In a similar test, the Segmentation Fault crash also happened with a positive Type = 993687961, so it's not just negative indexes.
Most likely it is related to the encoding of your cif-file (i.e. newline and carriage return which differed between windows and Mac/linux).
Framework[CurrentSystem].Atoms[CurrentFramework].Type
The type seems be nonsensical, so the error must be during the reading of the cif-file.

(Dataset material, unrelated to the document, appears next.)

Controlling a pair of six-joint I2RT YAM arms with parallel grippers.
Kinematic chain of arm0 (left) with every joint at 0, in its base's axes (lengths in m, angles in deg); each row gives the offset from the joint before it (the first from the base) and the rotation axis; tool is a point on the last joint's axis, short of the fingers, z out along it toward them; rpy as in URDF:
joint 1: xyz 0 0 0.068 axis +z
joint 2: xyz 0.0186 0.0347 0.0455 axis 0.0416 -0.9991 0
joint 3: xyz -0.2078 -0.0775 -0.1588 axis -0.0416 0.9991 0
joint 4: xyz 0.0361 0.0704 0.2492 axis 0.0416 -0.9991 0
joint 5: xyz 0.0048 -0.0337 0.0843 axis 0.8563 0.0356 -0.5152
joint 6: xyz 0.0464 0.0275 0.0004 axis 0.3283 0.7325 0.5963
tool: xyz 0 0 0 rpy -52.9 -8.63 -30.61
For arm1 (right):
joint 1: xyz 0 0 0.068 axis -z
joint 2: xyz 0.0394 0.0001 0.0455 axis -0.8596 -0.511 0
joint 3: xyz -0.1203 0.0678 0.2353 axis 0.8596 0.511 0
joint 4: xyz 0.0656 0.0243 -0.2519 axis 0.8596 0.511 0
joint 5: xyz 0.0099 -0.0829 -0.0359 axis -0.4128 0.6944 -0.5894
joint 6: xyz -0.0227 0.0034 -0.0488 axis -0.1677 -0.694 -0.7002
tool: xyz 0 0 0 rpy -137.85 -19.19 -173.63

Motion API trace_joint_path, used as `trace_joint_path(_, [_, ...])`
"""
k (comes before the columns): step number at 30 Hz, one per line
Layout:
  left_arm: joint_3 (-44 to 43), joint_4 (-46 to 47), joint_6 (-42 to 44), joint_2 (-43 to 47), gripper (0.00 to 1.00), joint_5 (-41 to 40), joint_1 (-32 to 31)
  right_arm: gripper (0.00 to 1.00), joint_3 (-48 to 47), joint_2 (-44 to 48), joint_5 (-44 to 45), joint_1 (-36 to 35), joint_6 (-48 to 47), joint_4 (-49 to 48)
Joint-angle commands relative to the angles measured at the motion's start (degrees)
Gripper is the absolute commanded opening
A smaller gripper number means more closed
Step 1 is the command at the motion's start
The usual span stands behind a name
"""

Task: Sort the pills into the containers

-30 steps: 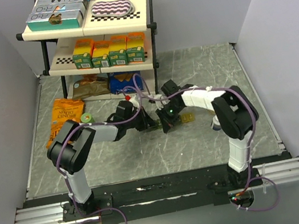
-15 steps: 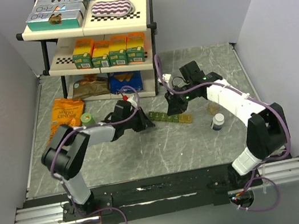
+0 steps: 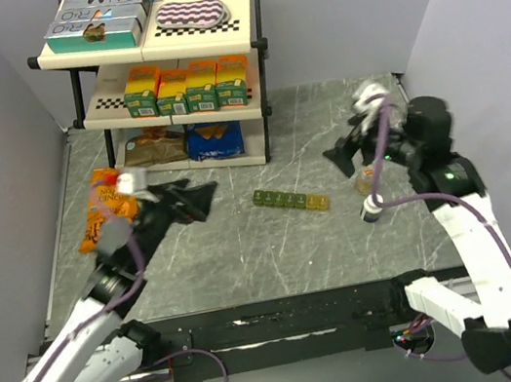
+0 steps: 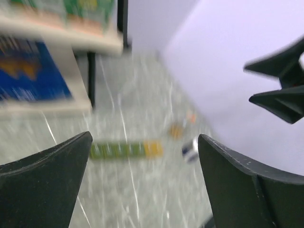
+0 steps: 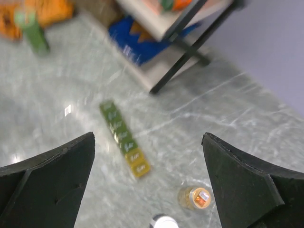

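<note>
The containers (image 3: pixel 290 200) are a strip of small boxes, olive green shading to yellow, lying flat mid-table; the strip shows blurred in the left wrist view (image 4: pixel 126 150) and in the right wrist view (image 5: pixel 124 139). No loose pills show. To its right stand an amber bottle (image 3: pixel 369 176) (image 5: pixel 194 197) and a white-capped blue bottle (image 3: pixel 371 209) (image 4: pixel 190 151). My left gripper (image 3: pixel 206 202) (image 4: pixel 145 137) hangs open, left of the strip, with nothing in it. My right gripper (image 3: pixel 335 162) (image 5: pixel 148 136) is raised right of the strip, open and holding nothing.
A two-level rack (image 3: pixel 160 40) stands at the back, with juice boxes (image 3: pixel 186 86) on it. A blue snack bag (image 3: pixel 213 139) and an orange bag (image 3: pixel 104 203) lie on the floor. A small green bottle (image 5: pixel 33 31) stands near the orange bag. Grey walls close both sides.
Both grippers were shut at the strip a second ago. They have opened and drawn apart, the left arm back to the left, the right arm up and to the right.
</note>
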Motion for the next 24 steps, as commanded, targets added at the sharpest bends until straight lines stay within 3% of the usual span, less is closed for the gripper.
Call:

To quickly debug, run with 1x1x1 and 'ChargeFromChargeEquilibration no', and then check in the output-file that the file is read properly.
Happy New Year, David!
I investigated the encoding hypothesis you raised, but found no explanation so far. The (attached) TER.cif file from https://asia.iza-structure.org/IZA-SC/cif/TER.cif (https://asia.iza-structure.org/IZA-SC/cif/TER.cif) seems to be encoded in plain ASCII.

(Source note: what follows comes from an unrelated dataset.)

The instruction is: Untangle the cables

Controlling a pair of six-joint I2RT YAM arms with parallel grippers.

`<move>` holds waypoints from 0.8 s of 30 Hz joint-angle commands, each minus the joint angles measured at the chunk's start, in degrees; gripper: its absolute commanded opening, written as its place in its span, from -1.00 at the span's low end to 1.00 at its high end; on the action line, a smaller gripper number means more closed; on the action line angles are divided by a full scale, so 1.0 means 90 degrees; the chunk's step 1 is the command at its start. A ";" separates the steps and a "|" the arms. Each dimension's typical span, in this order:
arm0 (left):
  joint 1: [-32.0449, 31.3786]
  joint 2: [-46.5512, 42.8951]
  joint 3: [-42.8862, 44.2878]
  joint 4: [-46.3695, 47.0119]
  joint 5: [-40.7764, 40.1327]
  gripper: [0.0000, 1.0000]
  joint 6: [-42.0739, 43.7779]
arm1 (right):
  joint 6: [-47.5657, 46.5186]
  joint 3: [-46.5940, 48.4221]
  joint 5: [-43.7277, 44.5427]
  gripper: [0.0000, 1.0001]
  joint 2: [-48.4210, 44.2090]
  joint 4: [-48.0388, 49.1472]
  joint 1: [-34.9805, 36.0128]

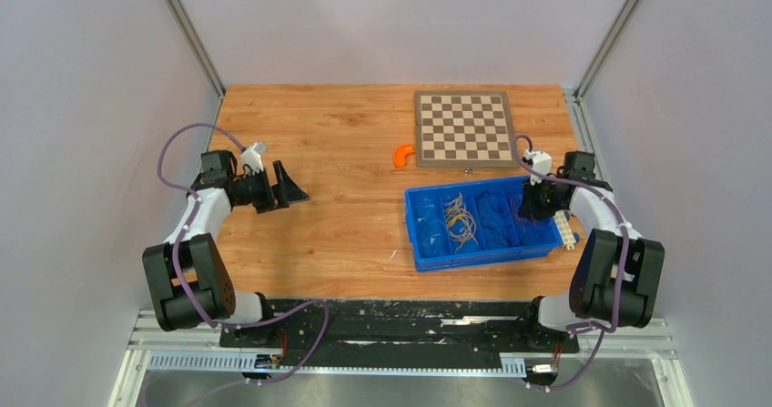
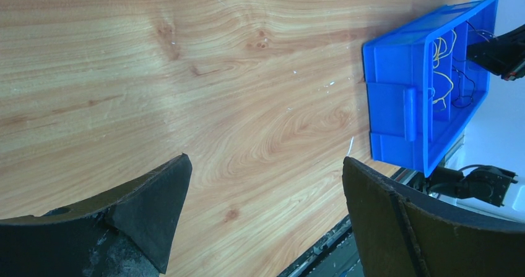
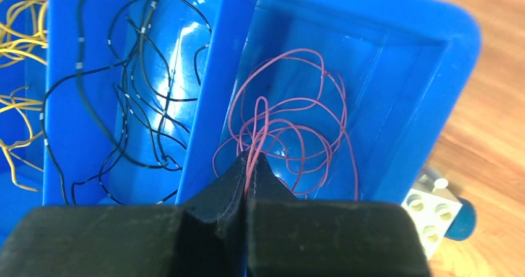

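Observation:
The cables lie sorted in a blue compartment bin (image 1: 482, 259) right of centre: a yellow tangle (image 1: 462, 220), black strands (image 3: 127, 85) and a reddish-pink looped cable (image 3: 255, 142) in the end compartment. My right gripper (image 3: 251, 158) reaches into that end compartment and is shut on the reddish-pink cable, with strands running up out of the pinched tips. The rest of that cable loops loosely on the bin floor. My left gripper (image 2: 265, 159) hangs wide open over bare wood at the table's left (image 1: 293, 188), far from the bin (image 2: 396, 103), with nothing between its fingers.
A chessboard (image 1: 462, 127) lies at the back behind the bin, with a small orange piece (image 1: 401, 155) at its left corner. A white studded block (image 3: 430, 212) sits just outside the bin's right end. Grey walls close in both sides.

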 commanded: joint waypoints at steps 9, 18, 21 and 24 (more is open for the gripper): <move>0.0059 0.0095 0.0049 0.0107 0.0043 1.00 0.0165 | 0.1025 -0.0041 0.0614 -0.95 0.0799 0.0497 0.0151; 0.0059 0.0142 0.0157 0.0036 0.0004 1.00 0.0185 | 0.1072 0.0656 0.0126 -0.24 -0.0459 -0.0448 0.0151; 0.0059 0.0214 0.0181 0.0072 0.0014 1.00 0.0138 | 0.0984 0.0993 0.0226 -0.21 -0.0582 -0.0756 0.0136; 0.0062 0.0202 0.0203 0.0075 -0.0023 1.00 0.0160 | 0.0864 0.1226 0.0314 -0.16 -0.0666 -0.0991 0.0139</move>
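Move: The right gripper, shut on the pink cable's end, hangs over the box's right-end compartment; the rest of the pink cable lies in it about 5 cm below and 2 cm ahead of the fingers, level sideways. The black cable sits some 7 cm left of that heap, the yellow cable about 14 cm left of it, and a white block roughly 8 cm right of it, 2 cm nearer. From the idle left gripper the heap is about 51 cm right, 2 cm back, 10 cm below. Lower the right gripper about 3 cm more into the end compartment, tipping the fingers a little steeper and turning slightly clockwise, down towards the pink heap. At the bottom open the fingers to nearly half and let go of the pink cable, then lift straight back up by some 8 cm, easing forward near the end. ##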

rneumann@linux:$> file -i TER.cif
TER.cif: text/plain; charset=us-ascii
rneumann@macos:$> file -I TER.cif
TER.cif: text/plain; charset=us-ascii
Also, if I open it in binary mode with
vim -b TER.cif, I don't find a sneaky
^M anywhere. Everything seems pretty normal. In any case, I tried converting the encoding from ASCII to UTF-8 using the
iconv -f ASCII -t UTF-8 TER.cif > TER-utf8.cif command but got the same behaviour when simulating
TER-utf8.cif. The problem does not seem to be in the part that reads the CIF file, because I even get a
End reading cif-file success message
minutes before the crash happens.
The other thing you suggested, though, gave rise to much more interesting results. If I run either
- UnitCells 3 2 2 + ChargeFromChargeEquilibration no
- UnitCells 1 1 1 + ChargeFromChargeEquilibration yes
the calculation runs perfectly to the end.
Could there be an effect that only manifests itself when a combination of large supercell + charge equilibration is present?